____ _ _ _
| _ \ __ _ | |_ __ _ | | __ _ __| |
| | | | / _` | | __| / _` | | | / _` | / _` |
| |_| | | (_| | | |_ | (_| | | |___ | (_| | | (_| |
|____/ \__,_| \__| \__,_| |_____| \__,_| \__,_|
Read me
The full documentation is available at: http://docs.datalad.org
DataLad makes data management and data distribution more accessible. To do that it stands on the shoulders of Git and Git-annex to deliver a decentralized system for data exchange. This includes automated ingestion of data from online portals, and exposing it in readily usable form as Git(-annex) repositories, so-called datasets. The actual data storage and permission management, however, remains with the original data providers.
DataLad is under rapid development. While the code base is still growing, the focus is increasingly shifting towards robust and safe operation with a sensible API. Organization and configuration are still subject of considerable reorganization and standardization.
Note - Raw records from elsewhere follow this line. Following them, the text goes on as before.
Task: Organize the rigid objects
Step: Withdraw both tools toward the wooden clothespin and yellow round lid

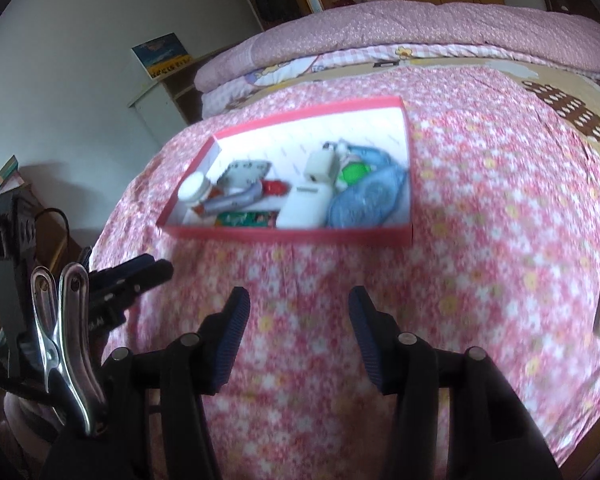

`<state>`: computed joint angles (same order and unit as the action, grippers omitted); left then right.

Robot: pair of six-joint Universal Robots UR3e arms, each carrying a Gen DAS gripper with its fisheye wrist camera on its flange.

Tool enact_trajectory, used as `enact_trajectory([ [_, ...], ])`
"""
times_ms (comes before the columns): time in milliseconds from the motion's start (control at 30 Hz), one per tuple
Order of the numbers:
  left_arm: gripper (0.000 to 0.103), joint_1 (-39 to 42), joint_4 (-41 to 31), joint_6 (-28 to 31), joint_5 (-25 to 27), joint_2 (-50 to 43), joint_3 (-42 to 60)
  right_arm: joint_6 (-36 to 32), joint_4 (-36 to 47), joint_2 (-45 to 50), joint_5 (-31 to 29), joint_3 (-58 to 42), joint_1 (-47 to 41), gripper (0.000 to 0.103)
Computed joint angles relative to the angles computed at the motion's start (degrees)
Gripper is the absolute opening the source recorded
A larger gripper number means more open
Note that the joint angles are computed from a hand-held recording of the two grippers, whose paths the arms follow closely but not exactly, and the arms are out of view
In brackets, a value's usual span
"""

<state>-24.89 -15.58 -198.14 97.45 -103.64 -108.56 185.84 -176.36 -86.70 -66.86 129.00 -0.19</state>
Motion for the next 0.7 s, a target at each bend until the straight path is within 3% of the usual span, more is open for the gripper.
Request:
enact_trajectory([
  [700, 0.039, -0.6, 0.2, -0.2, -3.5, 7.2, -11.6, -0.7, -5.2, -0.2, -4.9, 7.6, 5.6, 0.053],
])
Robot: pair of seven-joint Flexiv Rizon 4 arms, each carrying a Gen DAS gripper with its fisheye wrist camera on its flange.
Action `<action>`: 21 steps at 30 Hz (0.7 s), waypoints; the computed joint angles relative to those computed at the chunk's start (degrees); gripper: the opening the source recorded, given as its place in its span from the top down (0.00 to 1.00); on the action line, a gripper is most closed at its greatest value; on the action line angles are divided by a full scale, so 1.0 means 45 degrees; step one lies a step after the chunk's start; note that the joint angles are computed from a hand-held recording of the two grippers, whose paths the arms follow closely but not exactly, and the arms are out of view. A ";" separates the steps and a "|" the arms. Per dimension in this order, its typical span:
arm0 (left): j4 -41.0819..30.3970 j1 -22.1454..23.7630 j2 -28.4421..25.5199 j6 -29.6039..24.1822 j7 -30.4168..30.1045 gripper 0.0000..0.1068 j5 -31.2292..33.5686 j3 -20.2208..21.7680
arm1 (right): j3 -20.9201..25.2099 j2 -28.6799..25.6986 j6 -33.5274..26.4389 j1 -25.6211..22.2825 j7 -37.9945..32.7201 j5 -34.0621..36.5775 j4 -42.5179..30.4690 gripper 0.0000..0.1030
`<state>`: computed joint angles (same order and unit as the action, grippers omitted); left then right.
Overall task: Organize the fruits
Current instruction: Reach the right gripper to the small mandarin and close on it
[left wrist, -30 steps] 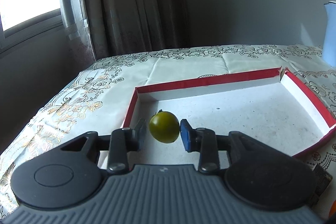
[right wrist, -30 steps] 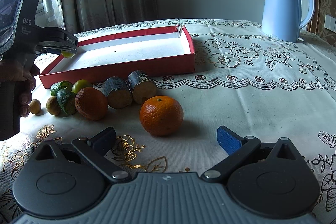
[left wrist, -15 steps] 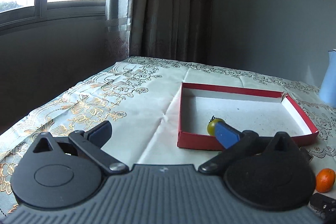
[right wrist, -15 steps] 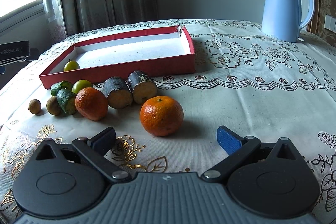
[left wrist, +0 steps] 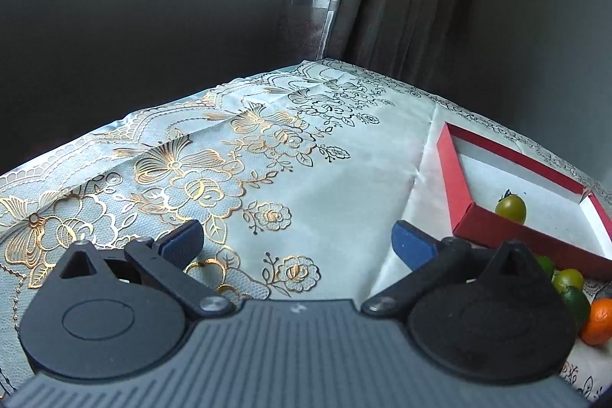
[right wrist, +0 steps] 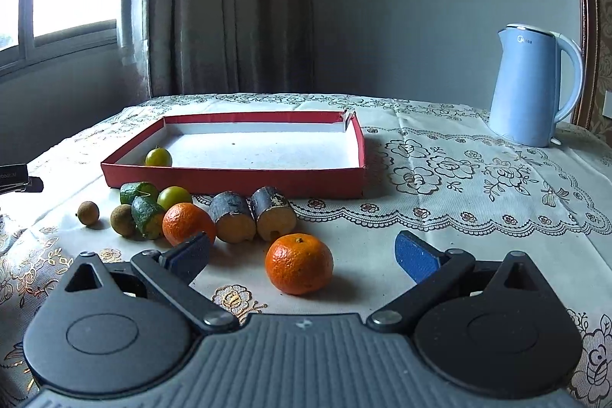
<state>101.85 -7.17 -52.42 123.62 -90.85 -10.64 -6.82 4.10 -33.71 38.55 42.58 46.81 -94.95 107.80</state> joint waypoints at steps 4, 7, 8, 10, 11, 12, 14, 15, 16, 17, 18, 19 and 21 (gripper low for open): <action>-0.0069 -0.0311 0.0028 -0.0340 0.0300 0.04 -0.0238 0.0269 | -0.0028 -0.0027 0.0153 -0.0092 -0.0324 0.0071 -0.0054 0.00; -0.0184 -0.0563 -0.0024 -0.0397 0.0581 0.04 -0.0422 0.0463 | -0.0027 -0.0089 0.0736 -0.0351 -0.0387 0.0000 -0.0084 0.17; -0.0234 -0.0669 -0.0042 -0.0429 0.0699 0.04 -0.0511 0.0547 | -0.0017 -0.0127 0.1005 -0.0459 -0.0457 0.0044 -0.0117 0.24; -0.0252 -0.0770 -0.0035 -0.0481 0.0880 0.04 -0.0625 0.0621 | -0.0017 -0.0197 0.1475 -0.0631 -0.0532 0.0173 -0.0170 0.44; -0.0257 -0.0803 -0.0033 -0.0507 0.0955 0.04 -0.0681 0.0644 | -0.0034 -0.0253 0.1710 -0.0704 -0.0562 0.0223 -0.0210 0.44; -0.0244 -0.0827 -0.0022 -0.0515 0.1001 0.04 -0.0741 0.0651 | -0.0063 -0.0296 0.1831 -0.0724 -0.0592 0.0282 -0.0235 0.44; -0.0242 -0.0851 -0.0023 -0.0514 0.1079 0.04 -0.0830 0.0659 | -0.0135 -0.0345 0.2079 -0.0768 -0.0539 0.0265 -0.0259 0.44; -0.0231 -0.0874 -0.0018 -0.0509 0.1112 0.04 -0.0882 0.0670 | -0.0158 -0.0374 0.2185 -0.0796 -0.0528 0.0295 -0.0276 0.44; -0.0241 -0.0901 -0.0019 -0.0537 0.1160 0.04 -0.0938 0.0690 | -0.0177 -0.0390 0.2260 -0.0809 -0.0545 0.0330 -0.0282 0.46; -0.0240 -0.0936 -0.0010 -0.0569 0.1214 0.04 -0.0997 0.0722 | -0.0201 -0.0403 0.2418 -0.0854 -0.0512 0.0281 -0.0285 0.50; -0.0268 -0.0988 -0.0013 -0.0616 0.1275 0.04 -0.1073 0.0762 | -0.0247 -0.0417 0.2788 -0.0985 -0.0259 -0.0021 -0.0290 0.57; -0.0271 -0.1010 -0.0010 -0.0641 0.1319 0.04 -0.1118 0.0776 | -0.0258 -0.0423 0.2811 -0.0990 -0.0164 -0.0078 -0.0293 0.57; -0.0277 -0.1045 -0.0014 -0.0662 0.1386 0.04 -0.1194 0.0795 | -0.0260 -0.0439 0.2722 -0.0944 -0.0255 -0.0017 -0.0321 0.58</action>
<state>100.60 -11.87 -52.48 120.64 -84.61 -16.02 -3.24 2.93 -35.68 50.80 38.33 45.67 -95.02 106.35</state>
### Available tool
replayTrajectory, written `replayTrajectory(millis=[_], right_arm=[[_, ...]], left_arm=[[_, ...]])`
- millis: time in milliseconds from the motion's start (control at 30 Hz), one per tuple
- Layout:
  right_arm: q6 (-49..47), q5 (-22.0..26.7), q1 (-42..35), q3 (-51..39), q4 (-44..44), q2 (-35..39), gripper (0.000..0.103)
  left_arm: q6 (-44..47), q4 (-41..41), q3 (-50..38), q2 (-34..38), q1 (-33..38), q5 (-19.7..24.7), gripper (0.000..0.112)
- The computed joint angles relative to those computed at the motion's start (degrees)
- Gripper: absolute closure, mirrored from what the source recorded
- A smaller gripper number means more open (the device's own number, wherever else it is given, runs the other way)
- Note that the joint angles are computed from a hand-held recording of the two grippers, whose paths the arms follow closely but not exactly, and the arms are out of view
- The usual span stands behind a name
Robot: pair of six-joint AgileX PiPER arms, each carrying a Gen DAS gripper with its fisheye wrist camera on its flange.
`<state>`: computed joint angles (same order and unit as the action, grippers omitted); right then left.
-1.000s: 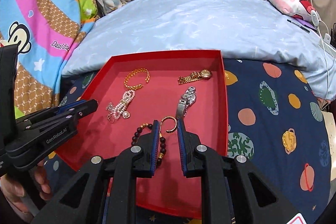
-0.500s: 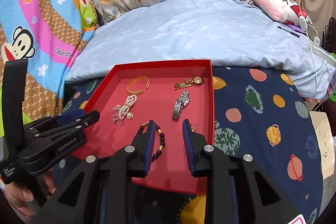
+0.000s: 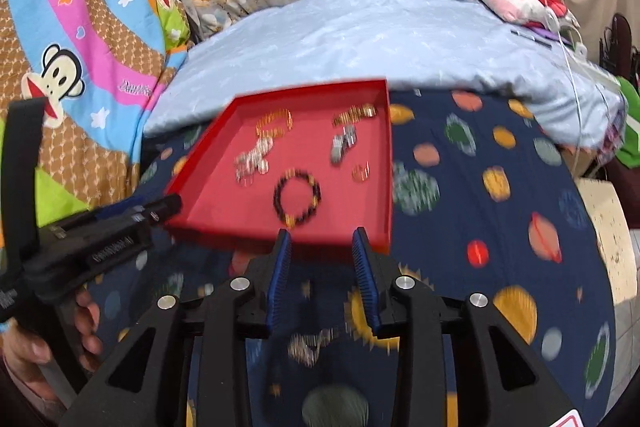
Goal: Organize jewelry
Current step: 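Lift both grippers out of the red tray, then close the right gripper on the silver chain necklace while the left grasps the hoop earring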
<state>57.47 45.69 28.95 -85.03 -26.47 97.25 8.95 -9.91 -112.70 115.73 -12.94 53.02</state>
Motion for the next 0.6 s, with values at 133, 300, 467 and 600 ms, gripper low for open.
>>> replayTrajectory(millis=[133, 300, 467, 600], right_arm=[[4.22, -0.72, 3.25, 6.75, -0.47, -2.05, 0.066], [6.03, -3.35, 4.99, 10.45, 0.76, -0.8, 0.066], [6.03, -5.28, 4.9, 10.4, 1.86, 1.87, 0.066], [7.57, -2.99, 6.22, 8.03, -1.38, 3.96, 0.066]], left_arm=[[2.1, -1.05, 11.49, -6.31, 1.16, -4.27, 0.055], [5.15, -3.44, 22.96, -11.99, 3.41, -6.87, 0.055], [6.96, -4.91, 29.8, -14.94, 5.26, -6.99, 0.055], [8.07, -4.78, 32.91, -16.26, 6.01, -6.82, 0.055]])
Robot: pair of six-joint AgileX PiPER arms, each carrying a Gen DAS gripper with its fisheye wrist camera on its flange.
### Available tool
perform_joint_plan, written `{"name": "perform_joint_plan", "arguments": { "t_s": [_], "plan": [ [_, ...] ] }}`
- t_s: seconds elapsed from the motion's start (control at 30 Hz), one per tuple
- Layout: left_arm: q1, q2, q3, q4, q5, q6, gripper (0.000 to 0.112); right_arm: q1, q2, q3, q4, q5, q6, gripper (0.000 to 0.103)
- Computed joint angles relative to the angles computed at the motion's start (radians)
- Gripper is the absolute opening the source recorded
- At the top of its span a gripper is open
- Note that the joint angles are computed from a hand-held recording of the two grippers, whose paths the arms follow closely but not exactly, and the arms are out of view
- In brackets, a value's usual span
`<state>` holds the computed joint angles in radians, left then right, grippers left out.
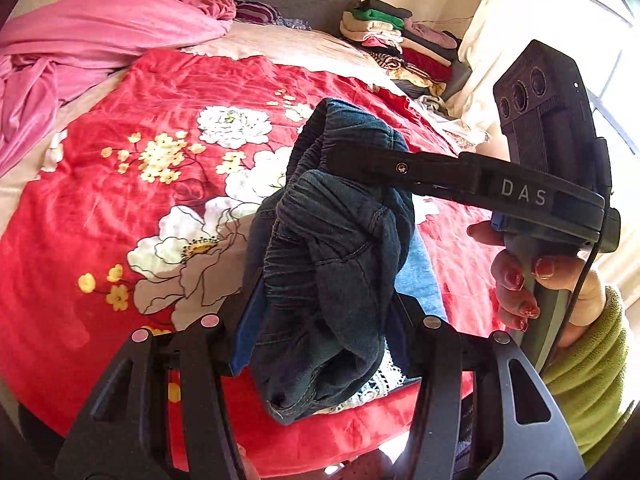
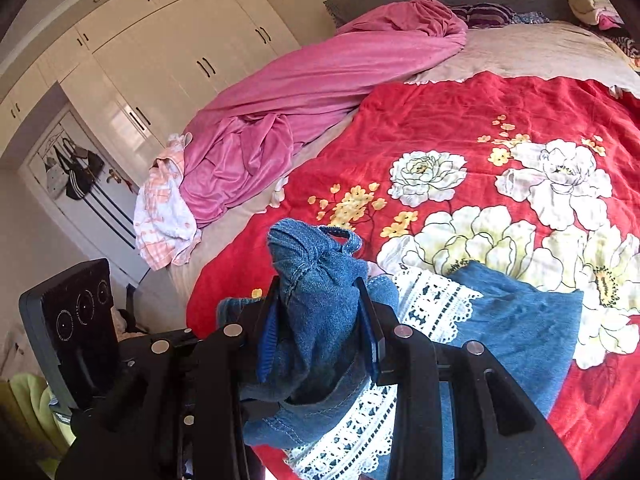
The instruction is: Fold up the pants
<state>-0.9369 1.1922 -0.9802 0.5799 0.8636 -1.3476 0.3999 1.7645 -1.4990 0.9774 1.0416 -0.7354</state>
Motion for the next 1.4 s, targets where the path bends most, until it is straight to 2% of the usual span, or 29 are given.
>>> {"name": "perform_joint_plan", "arguments": {
  "t_s": [0.03, 0.17, 0.2, 0.3, 0.37, 0.47, 0.57, 0.67, 0.77, 0.8, 0.87, 0.97, 1.07, 1.13, 1.4],
  "plan": [
    [-0.004, 0.019, -0.013, -0.001, -0.005, 0.003, 0.045, -0.020, -0.002, 0.012, 0.016, 0.012, -0.022, 0.033],
    [-0.025, 0.075, -0.055, -0.045, -0.035, 0.065, 0.045, -0.118, -0.024, 0.082, 0.068, 0.036, -0.057, 0.046],
    [-0.037, 0.081, -0.058, -0.066, -0.049, 0.090, 0.045, -0.145, -0.034, 0.105, 0.077, 0.041, -0.069, 0.047],
    [-0.062, 0.081, -0.043, -0.157, -0.110, 0.170, 0.045, -0.228, -0.061, 0.161, 0.101, 0.055, -0.100, 0.054],
    [-0.090, 0.066, -0.025, -0.161, -0.130, 0.157, 0.045, -0.270, -0.081, 0.193, 0.093, 0.054, -0.109, 0.056],
    [-0.139, 0.054, -0.029, -0.055, -0.046, 0.055, 0.045, -0.286, -0.112, 0.230, 0.060, 0.036, -0.117, 0.059],
    [-0.111, 0.079, -0.052, -0.037, 0.015, 0.051, 0.045, -0.246, -0.127, 0.248, 0.001, -0.006, -0.100, 0.062],
    [-0.105, 0.126, -0.062, -0.013, 0.011, 0.057, 0.044, -0.179, -0.155, 0.287, -0.089, -0.094, -0.082, 0.063],
    [-0.090, 0.198, -0.062, -0.069, -0.004, 0.131, 0.043, -0.106, -0.156, 0.310, -0.302, -0.203, 0.043, 0.063],
    [-0.088, 0.227, -0.057, -0.087, 0.001, 0.145, 0.043, -0.100, -0.147, 0.314, -0.337, -0.205, 0.067, 0.063],
    [-0.092, 0.240, -0.022, -0.079, -0.025, 0.123, 0.043, -0.112, -0.153, 0.339, -0.314, -0.200, 0.032, 0.063],
    [-0.121, 0.230, -0.021, -0.046, 0.007, 0.107, 0.043, -0.147, -0.194, 0.351, -0.241, -0.166, -0.025, 0.063],
    [-0.162, 0.195, -0.041, -0.020, 0.061, 0.073, 0.043, -0.161, -0.201, 0.291, -0.175, -0.120, -0.053, 0.068],
    [-0.192, 0.173, -0.055, 0.018, 0.087, 0.058, 0.043, -0.120, -0.159, 0.200, -0.220, -0.093, -0.013, 0.068],
    [-0.191, 0.238, -0.040, -0.041, -0.007, 0.093, 0.043, 0.034, 0.158, -0.170, -0.425, 0.052, 0.208, 0.066]
  ]
}}
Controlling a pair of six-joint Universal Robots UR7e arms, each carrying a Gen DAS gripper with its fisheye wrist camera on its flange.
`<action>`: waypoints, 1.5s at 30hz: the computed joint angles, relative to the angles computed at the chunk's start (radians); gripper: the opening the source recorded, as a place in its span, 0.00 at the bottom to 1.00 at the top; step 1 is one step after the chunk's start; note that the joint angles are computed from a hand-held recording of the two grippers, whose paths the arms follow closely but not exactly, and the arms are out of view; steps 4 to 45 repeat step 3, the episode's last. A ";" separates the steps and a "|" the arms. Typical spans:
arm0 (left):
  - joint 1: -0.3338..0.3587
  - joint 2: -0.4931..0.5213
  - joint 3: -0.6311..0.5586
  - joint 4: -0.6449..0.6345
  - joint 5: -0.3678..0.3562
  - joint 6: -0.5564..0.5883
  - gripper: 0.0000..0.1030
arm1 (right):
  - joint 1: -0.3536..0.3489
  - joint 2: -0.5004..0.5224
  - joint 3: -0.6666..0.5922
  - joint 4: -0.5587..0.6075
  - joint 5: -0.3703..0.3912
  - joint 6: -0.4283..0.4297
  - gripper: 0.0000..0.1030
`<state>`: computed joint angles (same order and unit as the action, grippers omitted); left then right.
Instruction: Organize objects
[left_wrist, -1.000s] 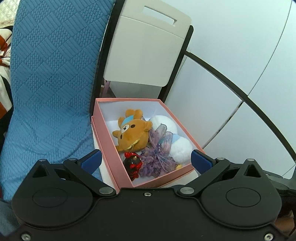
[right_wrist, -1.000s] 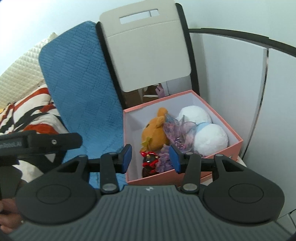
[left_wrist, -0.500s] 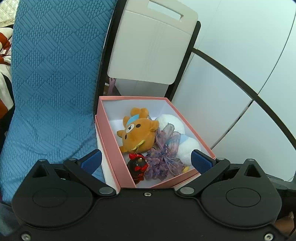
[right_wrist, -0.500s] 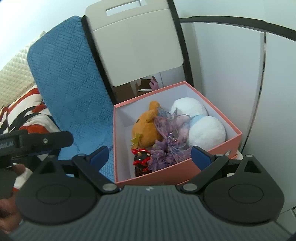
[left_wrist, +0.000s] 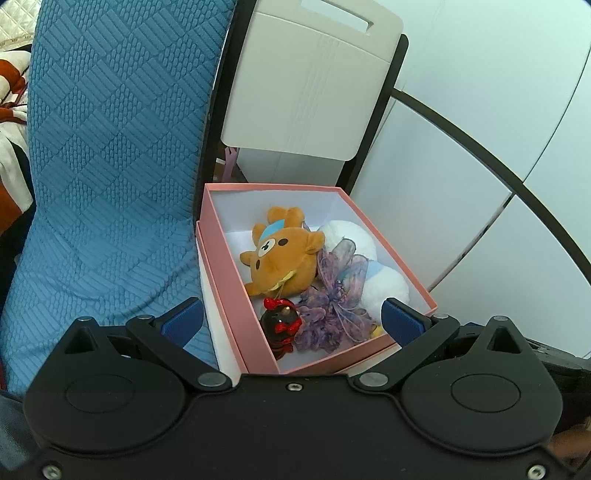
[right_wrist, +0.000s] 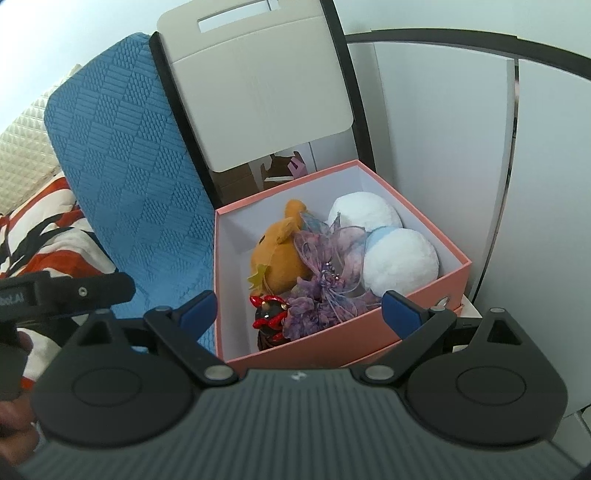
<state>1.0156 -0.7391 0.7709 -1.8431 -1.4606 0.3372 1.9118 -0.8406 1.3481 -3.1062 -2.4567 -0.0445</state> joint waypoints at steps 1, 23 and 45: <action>0.000 0.000 0.001 -0.001 0.001 0.001 1.00 | -0.001 -0.002 0.002 0.005 0.000 0.005 0.94; -0.001 -0.006 0.007 -0.006 0.006 0.006 1.00 | -0.001 -0.004 0.003 0.013 -0.004 0.013 0.94; -0.001 -0.006 0.007 -0.006 0.006 0.006 1.00 | -0.001 -0.004 0.003 0.013 -0.004 0.013 0.94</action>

However, DataLad is, in fact, usable today and user feedback is always welcome.
Neurostars is the preferred venue for DataLad
support. Forum login is possible with your existing Google, Twitter, or GitHub
account. Before posting a new
topic, please check the
previous posts tagged with
#datalad
. To get help on a datalad-related issue, please consider to follow
this message
template.
A growing number of datasets is made available from http://datasets.datalad.org .
Those datasets are just regular git/git-annex repositories organized into
a hierarchy using git submodules mechanism. So you can use regular
git/git-annex commands to work with them, but might need datalad
to be
installed to provide additional functionality (e.g., fetching from
portals requiring authentication such as CRCNS, HCP; or accessing data
originally distributed in tarballs). But datalad aims to provide higher
level interface on top of git/git-annex to simplify consumption and sharing
of new or derived datasets. To that end, you can install all of
those datasets using
datalad install -r ///
which will git clone
all of those datasets under datasets.datalad.org
sub-directory. This command will not fetch any large data files, but will
merely recreate full hierarchy of all of those datasets locally, which
also takes a good chunk of your filesystem meta-data storage. Instead of
fetching all datasets at once you could either specify specific dataset to
be installed, e.g.
datalad install ///openfmri/ds000113
or install top level dataset by omitting -r
option and then calling
datalad install
for specific sub-datasets you want to have installed,
possibly with -r
to install their sub-datasets as well, e.g.
datalad install ///
cd datasets.datalad.org
datalad install -r openfmri/ds000001 indi/fcon1000
You can navigate datasets you have installed in your terminal or browser,
while fetching necessary files or installing new sub-datasets using the
datalad get [FILE|DIR]
command. DataLad will take care about
downloading, extracting, and possibly authenticating (would ask you for
credentials) in a uniform fashion regardless of the original data location
or distribution serialization (e.g., a tarball). Since it is using git
and git-annex underneath, you can be assured that you are getting exact
correct version of the data.
Use-cases DataLad covers are not limited to "consumption" of data. DataLad aims also to help publishing original or derived data, thus facilitating more efficient data management when collaborating or simply sharing your data. You can find more documentation at http://docs.datalad.org .
See CONTRIBUTING.md if you are interested in internals or contributing to the project.
On Debian-based systems we recommend to enable NeuroDebian
from which we provide recent releases of DataLad. datalad package recommends
some relatively heavy packages (e.g. scrapy) which are useful only if you are
interested in using crawl
functionality. If you need just the base
functionality of the datalad, install without recommended packages
(e.g., apt-get install --no-install-recommends datalad
)
By default, installation via pip installs core functionality of datalad
allowing for managing datasets etc. Additional installation schemes
are available, so you could provide enhanced installation via
pip install datalad[SCHEME]
where SCHEME
could be
crawl
to also installscrapy
which is used in some crawling constructstests
to also install dependencies used by unit-tests battery of the dataladfull
to install all dependencies.
For installation through pip
you would need some external dependencies
not shipped from it (e.g. git-annex
, etc.) for which please refer to
the next section.
Our setup.py and accompanying packaging describe all necessary dependencies.
On Debian-based systems we recommend to enable NeuroDebian
since we use it to provide backports of recent fixed external modules we
depend upon, and up-to-date Git-annex is necessary for proper operation of
DataLad packaged (install git-annex-standalone
from NeuroDebian repository).
Additionally, if you would like to develop and run our tests battery see
CONTRIBUTING.md regarding additional dependencies.
Later we will provide bundled installations of DataLad across popular platforms.
MIT/Expat
It is in a alpha stage -- nothing is set in stone yet -- but already usable in a limited scope.